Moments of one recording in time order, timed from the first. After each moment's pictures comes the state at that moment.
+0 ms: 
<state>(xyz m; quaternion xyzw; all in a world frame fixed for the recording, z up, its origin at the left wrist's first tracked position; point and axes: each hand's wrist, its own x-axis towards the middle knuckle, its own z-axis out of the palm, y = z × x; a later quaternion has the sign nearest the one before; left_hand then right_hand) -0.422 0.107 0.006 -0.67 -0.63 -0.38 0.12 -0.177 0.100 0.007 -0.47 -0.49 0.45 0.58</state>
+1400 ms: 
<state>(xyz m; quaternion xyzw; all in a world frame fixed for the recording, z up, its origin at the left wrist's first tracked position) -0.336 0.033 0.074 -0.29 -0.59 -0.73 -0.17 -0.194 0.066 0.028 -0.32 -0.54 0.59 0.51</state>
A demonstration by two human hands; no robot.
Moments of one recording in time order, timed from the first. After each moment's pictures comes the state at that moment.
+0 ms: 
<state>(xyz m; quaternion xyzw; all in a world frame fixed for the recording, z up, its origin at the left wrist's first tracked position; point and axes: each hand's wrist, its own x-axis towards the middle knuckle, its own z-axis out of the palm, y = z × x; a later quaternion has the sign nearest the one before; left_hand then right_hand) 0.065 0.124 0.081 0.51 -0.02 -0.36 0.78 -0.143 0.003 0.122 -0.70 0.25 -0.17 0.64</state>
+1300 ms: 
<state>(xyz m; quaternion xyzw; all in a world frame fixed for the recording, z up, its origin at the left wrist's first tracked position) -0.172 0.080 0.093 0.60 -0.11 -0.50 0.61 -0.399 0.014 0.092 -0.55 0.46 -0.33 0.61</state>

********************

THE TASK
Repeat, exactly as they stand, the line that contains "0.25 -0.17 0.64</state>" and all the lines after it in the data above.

RESULT OF THE EXERCISE
<state>(xyz m; quaternion xyzw; all in a world frame fixed for the recording, z up, its origin at the left wrist's first tracked position; point and axes: each hand's wrist, its own x-axis towards the middle knuckle, its own z-axis out of the palm, y = z × x; a later quaternion has the sign nearest the one before; left_hand then right_hand) 0.065 0.124 0.081 0.51 -0.02 -0.36 0.78 -0.143 0.003 0.122 -0.70 0.25 -0.17 0.64</state>
+1300 ms: 
<state>(xyz m; quaternion xyzw; all in a world frame fixed for the recording, z up, its origin at the left wrist's first tracked position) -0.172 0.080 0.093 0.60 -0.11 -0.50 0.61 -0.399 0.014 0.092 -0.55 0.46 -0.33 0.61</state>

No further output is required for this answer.